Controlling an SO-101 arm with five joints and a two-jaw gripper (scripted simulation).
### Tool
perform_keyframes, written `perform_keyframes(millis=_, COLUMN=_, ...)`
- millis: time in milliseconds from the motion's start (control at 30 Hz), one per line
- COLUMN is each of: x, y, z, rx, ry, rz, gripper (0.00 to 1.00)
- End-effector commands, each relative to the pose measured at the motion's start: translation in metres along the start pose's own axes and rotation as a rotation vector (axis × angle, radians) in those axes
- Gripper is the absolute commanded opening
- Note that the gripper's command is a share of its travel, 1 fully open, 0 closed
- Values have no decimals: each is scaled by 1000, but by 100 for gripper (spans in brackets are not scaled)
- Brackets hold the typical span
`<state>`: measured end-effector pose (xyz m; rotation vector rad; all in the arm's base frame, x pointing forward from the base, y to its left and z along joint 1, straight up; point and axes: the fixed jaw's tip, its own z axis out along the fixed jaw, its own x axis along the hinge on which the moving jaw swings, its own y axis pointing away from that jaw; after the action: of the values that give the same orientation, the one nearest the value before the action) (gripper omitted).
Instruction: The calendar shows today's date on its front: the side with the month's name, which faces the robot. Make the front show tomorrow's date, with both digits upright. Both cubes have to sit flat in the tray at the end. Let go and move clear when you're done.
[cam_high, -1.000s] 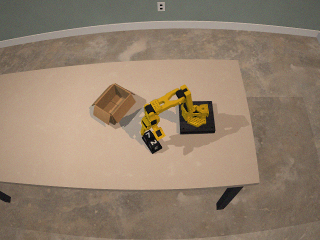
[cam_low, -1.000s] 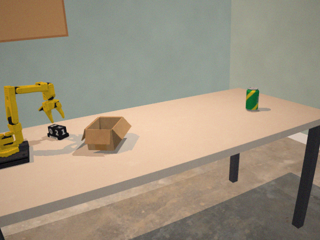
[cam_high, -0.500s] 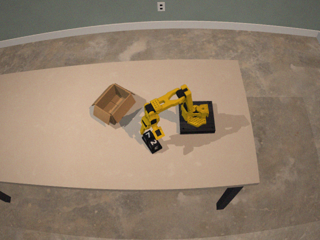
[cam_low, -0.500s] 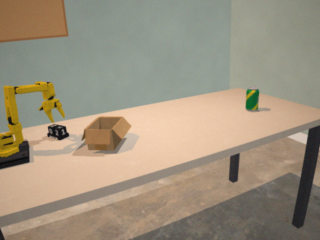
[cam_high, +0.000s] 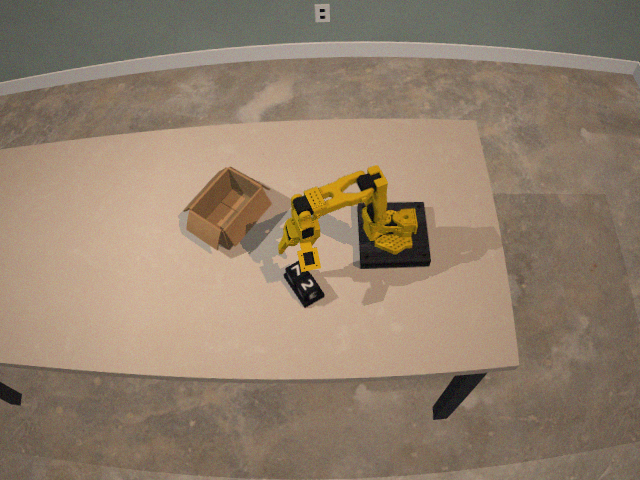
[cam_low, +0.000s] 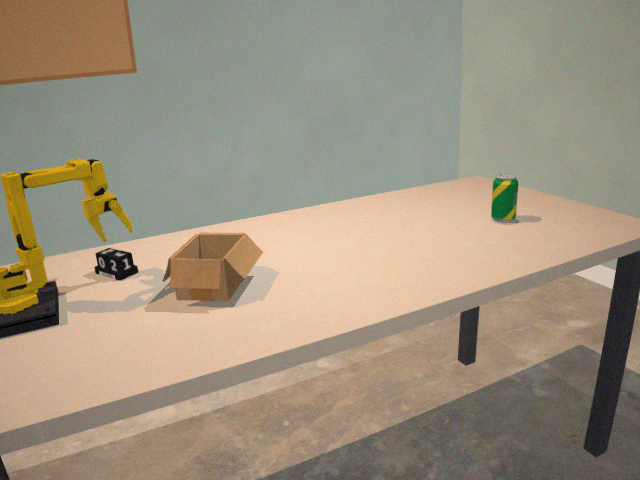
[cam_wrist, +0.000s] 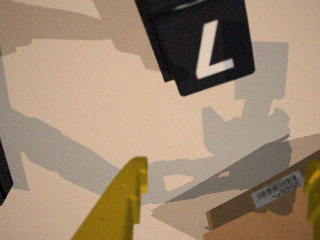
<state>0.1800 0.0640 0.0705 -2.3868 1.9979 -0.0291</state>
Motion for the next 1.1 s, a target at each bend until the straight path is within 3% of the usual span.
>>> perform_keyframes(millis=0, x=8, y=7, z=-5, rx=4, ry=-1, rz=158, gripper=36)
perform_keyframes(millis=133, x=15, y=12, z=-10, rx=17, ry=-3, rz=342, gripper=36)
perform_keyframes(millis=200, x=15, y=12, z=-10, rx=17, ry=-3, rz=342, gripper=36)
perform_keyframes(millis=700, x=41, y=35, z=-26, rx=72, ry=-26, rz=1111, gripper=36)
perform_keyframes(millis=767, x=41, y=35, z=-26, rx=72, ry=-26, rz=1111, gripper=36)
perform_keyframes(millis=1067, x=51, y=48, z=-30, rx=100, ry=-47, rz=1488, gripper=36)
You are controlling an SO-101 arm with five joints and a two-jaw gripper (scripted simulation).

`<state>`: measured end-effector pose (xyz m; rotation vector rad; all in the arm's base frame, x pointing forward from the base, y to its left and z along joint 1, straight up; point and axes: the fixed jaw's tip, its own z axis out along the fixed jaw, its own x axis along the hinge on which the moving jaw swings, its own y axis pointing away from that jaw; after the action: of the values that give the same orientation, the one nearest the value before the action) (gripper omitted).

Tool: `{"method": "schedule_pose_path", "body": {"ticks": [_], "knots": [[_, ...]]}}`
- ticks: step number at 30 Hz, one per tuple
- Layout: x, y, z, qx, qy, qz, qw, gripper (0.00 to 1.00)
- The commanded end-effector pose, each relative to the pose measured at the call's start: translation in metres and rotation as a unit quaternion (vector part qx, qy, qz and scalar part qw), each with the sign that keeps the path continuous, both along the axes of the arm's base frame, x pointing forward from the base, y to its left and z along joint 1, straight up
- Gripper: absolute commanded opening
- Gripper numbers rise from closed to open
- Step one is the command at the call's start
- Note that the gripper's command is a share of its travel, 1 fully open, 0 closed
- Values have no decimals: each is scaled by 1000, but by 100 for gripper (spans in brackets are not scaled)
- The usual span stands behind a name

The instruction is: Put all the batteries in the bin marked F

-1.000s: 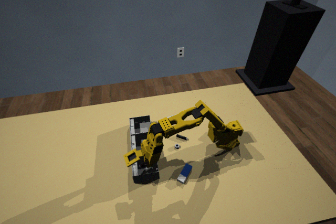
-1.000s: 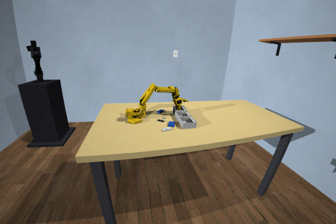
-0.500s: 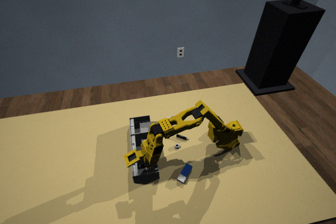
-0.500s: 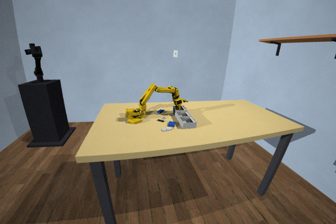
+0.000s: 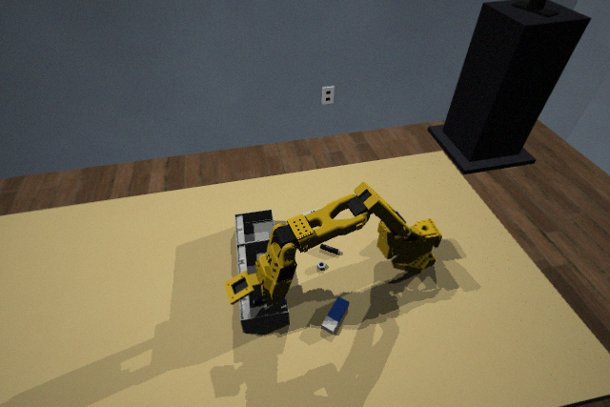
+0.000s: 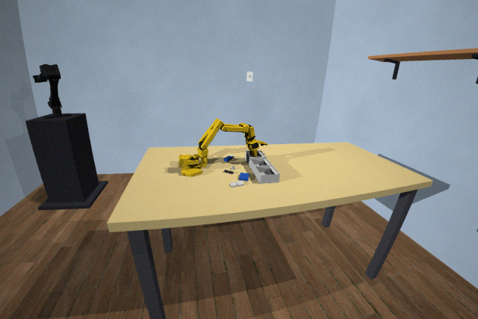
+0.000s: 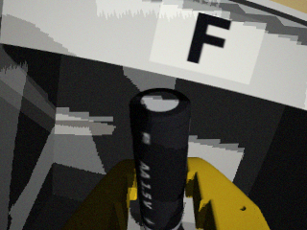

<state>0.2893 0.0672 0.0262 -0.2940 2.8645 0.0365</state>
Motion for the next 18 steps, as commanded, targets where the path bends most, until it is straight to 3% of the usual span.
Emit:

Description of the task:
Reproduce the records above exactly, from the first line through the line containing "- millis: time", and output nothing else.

The answer:
Controlling an SO-101 arm with five joints and a two-jaw gripper (scripted simulation).
### Tool
perform_keyframes, written `perform_keyframes(millis=_, COLUMN=_, ...)`
- millis: time in milliseconds from the motion's start (control at 30 Hz), one per line

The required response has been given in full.